Pengecekan dilaksanakan pada Selasa (3/2/2026) sekitar pukul 00.30 WIB oleh piket fungsi Polsek Pasar Minggu yang dipimpin Perwira Pengawas (Pawas) IPTU Sudjud Sugiharto. Polisi menemui pihak PT Astro selaku korban untuk mengetahui perkembangan penanganan perkara.
Kasi Humas Polres Metro Jakarta Selatan Kompol Murodih membenarkan adanya pengecekan tersebut dan menegaskan bahwa kepolisian masih memantau perkembangan kasus.
“Polsek Pasar Minggu telah melakukan pengecekan dan klarifikasi awal terhadap pihak korban. Saat ini korban masih mempertimbangkan langkah selanjutnya, apakah menyelesaikan secara kekeluargaan atau melanjutkan ke proses hukum,” ujar Kompol Murodih kepada wartawan.
Dalam pengecekan tersebut, pihak PT Astro diwakili oleh Krisna selaku tim legal. Sementara dari pihak terlapor hadir perwakilan berupa Roy selaku kuasa hukum serta seorang lainnya bernama Jos.
Berdasarkan keterangan korban, pihak terduga pelaku sebelumnya sempat mendatangi tim legal PT Astro untuk meminta penyelesaian secara damai agar perkara pengeroyokan yang sempat viral di media sosial tidak dilanjutkan ke jalur hukum.
Perwakilan pelaku menyatakan kesediaan bertanggung jawab atas kejadian tersebut, termasuk menanggung biaya pengobatan luka fisik korban serta mengganti kerugian finansial akibat kerusakan yang ditimbulkan.

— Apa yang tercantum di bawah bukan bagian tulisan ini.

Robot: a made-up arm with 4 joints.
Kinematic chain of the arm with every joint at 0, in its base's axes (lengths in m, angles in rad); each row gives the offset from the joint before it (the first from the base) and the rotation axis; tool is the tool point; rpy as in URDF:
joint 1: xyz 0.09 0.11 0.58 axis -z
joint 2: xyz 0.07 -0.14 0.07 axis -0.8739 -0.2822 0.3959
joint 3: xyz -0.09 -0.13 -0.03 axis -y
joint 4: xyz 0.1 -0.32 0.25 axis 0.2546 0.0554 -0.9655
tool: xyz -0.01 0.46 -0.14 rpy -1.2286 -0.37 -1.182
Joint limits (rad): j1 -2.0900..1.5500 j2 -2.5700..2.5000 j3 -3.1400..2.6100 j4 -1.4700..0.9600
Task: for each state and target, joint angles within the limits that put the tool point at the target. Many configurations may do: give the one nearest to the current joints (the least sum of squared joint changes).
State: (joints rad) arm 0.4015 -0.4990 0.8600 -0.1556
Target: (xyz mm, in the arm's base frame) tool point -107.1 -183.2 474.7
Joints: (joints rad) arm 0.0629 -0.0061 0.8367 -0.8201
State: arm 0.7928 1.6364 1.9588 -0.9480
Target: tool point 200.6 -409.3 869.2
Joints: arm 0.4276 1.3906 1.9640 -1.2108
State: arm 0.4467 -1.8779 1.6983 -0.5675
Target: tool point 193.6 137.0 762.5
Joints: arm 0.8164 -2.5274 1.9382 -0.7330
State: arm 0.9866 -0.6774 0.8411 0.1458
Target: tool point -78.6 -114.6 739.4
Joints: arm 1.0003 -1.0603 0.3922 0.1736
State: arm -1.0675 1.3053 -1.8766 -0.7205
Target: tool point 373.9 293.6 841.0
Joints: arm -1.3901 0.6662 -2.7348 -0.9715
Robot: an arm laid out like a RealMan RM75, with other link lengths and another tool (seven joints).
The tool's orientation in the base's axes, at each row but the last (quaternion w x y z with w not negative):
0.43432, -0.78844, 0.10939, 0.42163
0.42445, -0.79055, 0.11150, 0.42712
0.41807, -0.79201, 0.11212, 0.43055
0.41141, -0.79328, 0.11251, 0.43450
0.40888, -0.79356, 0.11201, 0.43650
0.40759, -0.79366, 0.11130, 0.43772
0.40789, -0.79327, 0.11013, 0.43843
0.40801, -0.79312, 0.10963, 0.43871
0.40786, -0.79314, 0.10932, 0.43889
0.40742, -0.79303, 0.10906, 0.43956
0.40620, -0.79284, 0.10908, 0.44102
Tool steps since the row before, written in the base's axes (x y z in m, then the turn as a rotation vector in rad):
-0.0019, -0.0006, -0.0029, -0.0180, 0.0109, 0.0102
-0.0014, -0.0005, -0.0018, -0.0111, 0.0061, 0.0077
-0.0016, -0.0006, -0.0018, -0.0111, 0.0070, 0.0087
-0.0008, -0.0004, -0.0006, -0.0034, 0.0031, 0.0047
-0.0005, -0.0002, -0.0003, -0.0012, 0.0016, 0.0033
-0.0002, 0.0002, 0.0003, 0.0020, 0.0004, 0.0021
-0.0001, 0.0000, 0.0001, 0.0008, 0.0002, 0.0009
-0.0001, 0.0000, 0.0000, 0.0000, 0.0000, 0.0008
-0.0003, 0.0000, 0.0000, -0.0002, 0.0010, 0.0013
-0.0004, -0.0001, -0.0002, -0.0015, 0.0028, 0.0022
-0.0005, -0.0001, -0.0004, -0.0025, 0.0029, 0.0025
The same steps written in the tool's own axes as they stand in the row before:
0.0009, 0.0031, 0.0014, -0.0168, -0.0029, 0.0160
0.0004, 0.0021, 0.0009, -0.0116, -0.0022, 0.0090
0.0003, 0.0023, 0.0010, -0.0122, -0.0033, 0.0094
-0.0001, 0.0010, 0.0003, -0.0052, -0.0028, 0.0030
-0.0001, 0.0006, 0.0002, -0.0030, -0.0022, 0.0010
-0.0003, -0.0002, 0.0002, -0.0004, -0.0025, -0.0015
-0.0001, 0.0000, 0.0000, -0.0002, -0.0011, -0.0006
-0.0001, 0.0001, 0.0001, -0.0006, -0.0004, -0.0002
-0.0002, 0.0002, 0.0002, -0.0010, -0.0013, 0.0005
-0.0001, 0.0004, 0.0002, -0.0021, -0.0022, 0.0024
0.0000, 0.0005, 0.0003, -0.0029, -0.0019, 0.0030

Menanggapi hal itu, korban menyatakan bersedia membuka peluang penyelesaian damai dengan sejumlah syarat. Korban meminta agar pelaku bertanggung jawab penuh atas biaya pengobatan akibat pengeroyokan serta mengganti barang-barang yang dirusak.
Murodih menyebut, kepolisian menghormati keputusan korban selama tetap sesuai dengan ketentuan hukum yang berlaku.
“Pada prinsipnya, kepolisian memberikan ruang jika para pihak ingin menyelesaikan secara damai. Namun, apabila korban memilih melanjutkan perkara, kami siap memproses sesuai prosedur hukum,” katanya.
Saat ini, pihak PT Astro belum memberikan keputusan final dan masih menunggu kesanggupan pihak pelaku dalam memenuhi tuntutan yang diajukan. Rencananya akan ada pertemuan lanjutan antara kedua belah pihak.
Polisi juga telah memberikan arahan kepada korban untuk segera membuat laporan polisi dan melakukan visum apabila perkara dilanjutkan ke jalur hukum. Sebaliknya, jika memilih berdamai, korban diminta membuat surat pernyataan secara resmi.
Polres Metro Jakarta Selatan menyatakan akan terus memantau perkembangan kasus tersebut dan memastikan seluruh proses berjalan transparan serta sesuai dengan aturan hukum yang berlaku.